Des palourdes mangeuses de bois utilisent leurs excréments pour dominer leur habitat
Quand on pense aux animaux qui creusent dans le bois, les palourdes ne sont probablement pas celles qui vous viennent à l’esprit. Pourtant, selon une nouvelle étude, certaines espèces de palourdes se développent sur des morceaux de bois enfouis au fond de la mer. Le bois, qu’il provienne d’arbres tombés ou de navires, regorge de vie et peut leur fournir un abri et des nutriments pour vivre. Mais ce n’est pas là, la partie la plus intéressante et la moins ragoûtante de l’histoire …
Des chercheurs ont examiné comment un groupe de palourdes xylophages a évolué pour construire des cheminées avec ses propres excréments. Ces palourdes, de la taille d’un petit pois, construisent ces structures fécales afin de s’assurer qu’elles obtiennent davantage de ce bois marin pour elles-mêmes. Elles creusent dans le bois, formant un trou qui devient alors à la fois une source de nourriture et un abri sûr.
Selon Janet Voight, auteure principale de l’étude et conservatrice au musée Field (États-Unis) :
Toute créature marine doit relever deux défis : faire entrer de l’eau pure, pour que ses branchies puissent recevoir de l’oxygène, et se débarrasser de ses déchets. Car personne ne veut vivre dans son caca. Mais voici ces palourdes qui vivent avec les leurs et qui prospèrent.
Alors que certains bois du plancher océanique peuvent abriter un large éventail d’animaux, d’autres morceaux trouvés par les chercheurs étaient tellement rongés et mâchés qu’ils s’effritaient lorsqu’on les manipulait.
Du bois récupéré au fond de l’océan et tellement rongé par les palourdes qu’on peut l’émietter avec la main. (Kate Golembiewski, Field Museum)
Les chercheurs ont voulu comprendre pourquoi cela se produisait. Après avoir examiné les espèces de xylophages présentes dans des échantillons de bois provenant du monde entier, ils ont commencé à remarquer une tendance.
Il y a six branches dans la famille des xylophages, mais une seule espèce était réellement responsable de la dégradation du bois. « Vous supposez que toutes les espèces de palourdes xylophages percent le bois de la même manière », a déclaré Voight, qui a découvert que les palourdes du clade Xylophaga dorsalis étaient responsables de tout le travail de mastication et de défécation. Mais ce n’est pas le cas.
Des précédentes études suggéraient que le bois mâché, qui partait en lambeaux, était dû à une eau plus chaude ou à la présence de davantage de larves à proximité. Cette nouvelle étude suggère que les palourdes sont les véritables coupables. Lorsqu’elles creusent et s’enfoncent dans le bois, elles remplissent l’espace qui les entoure de leurs propres excréments. Et elles ne le font pas exprès, c’est juste anatomique, selon Voight.

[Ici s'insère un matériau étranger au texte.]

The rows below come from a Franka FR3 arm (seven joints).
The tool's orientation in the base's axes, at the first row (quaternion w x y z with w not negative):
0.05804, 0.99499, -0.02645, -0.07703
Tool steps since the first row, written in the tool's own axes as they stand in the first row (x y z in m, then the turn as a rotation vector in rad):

A partir de l’étude : deux dépôts de sapin de Douglas récupérés après 24 mois (a) à 2701 m de profondeur, percé par la palourde Xylonora corona. (b) à 2211 m de profondeur, percé par la palourde Xylophaga oregona membre du clade X. dorsalis. (Janet R. Voight, Philipp R. Heck & Kevin T. Du Clos/ Marine Biodiversity)
Au fur et à mesure que la coquille s’enfonce, les siphons (parties tubulaires du corps qui prennent l’eau pour obtenir de l’oxygène et éjecter les déchets), dépassent derrière elle. Alors que la plupart des palourdes xylophages ont de longs siphons qui dépassent dans l’eau, ces palourdes ont un siphon plus court qui est utilisé pour expulser l’eau désoxygénée et les excréments restent en fait à l’intérieur du trou de forage.
Les déchets à l’intérieur de la palourde forment une sorte de cheminée fécale qui s’enroule autour du siphon. Ce n’est probablement pas la façon la plus hygiénique de vivre, mais cela ne semble pas épargner aux palourdes de nombreux problèmes qu’elles pourraient rencontrer autrement. En fait, la cheminée de caca pourrait servir de signal pour que les larves de palourdes s’installent dans le bois, ont supposé les chercheurs.
Pour Voight, En plus de résoudre le mystère du bois mâché, l’étude montre l’importance de considérer l’écologie en comprenant comment les différentes espèces sont connectées les unes aux autres, et pourquoi seule cette espèce se comporte ainsi. Lorsque vous êtes confronté à quelque chose qui semble énigmatique, vous devez parfois prendre du recul et regarder la situation dans son ensemble, conclut-elle.
L’étude publiée dans le journal Marine Biodiversity : Competition in the deep sea: phylogeny determines destructive impact of wood-boring xylophagaids (Mollusca: Bivalvia).